# [What is being asked]
Set down the lines that begin at the top of the records and end with the line containing "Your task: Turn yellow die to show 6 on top", and drop every picture.

# [Records from a data source]
'''

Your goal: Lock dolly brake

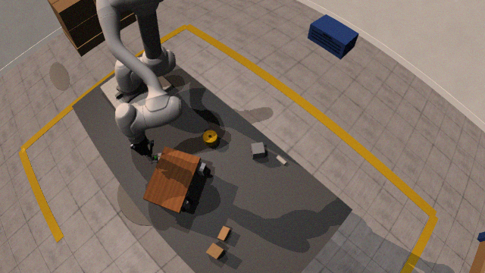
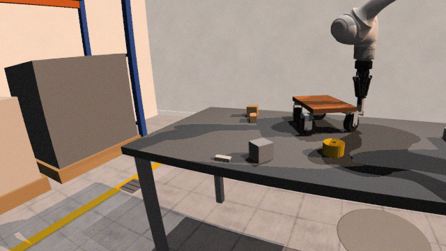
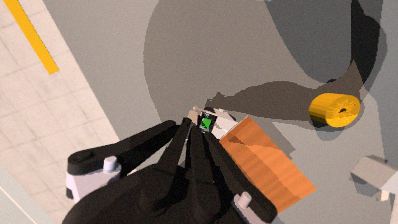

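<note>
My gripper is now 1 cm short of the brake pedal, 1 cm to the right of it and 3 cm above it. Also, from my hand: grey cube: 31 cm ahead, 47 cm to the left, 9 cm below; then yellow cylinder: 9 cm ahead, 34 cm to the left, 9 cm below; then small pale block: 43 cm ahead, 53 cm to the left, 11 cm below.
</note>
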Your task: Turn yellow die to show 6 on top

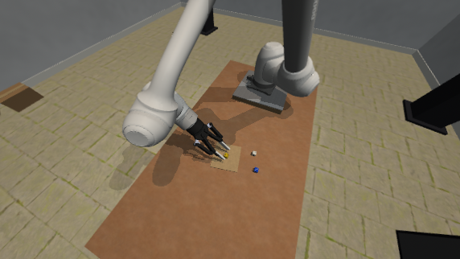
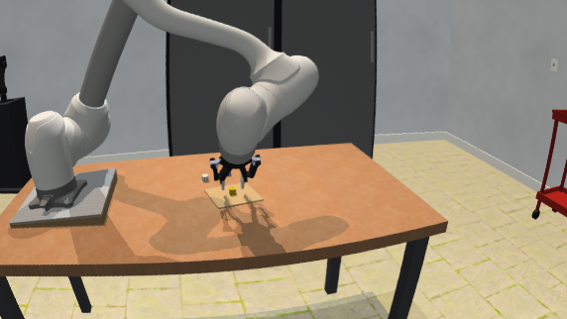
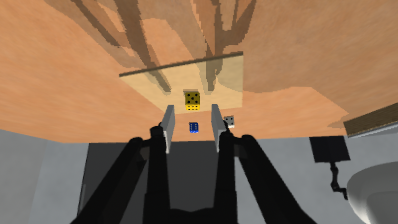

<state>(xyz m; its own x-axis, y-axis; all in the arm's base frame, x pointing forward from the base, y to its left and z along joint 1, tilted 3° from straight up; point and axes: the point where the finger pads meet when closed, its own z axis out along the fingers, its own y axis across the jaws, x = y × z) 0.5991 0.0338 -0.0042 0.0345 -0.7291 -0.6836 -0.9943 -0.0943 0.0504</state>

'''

# [Output for this exercise]
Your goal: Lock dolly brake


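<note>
My gripper is now 1 cm short of the brake pedal, 1 cm to the right of it and 3 cm above it. Also, from my hand: grey cube: 31 cm ahead, 47 cm to the left, 9 cm below; then yellow cylinder: 9 cm ahead, 34 cm to the left, 9 cm below; then small pale block: 43 cm ahead, 53 cm to the left, 11 cm below.
</note>
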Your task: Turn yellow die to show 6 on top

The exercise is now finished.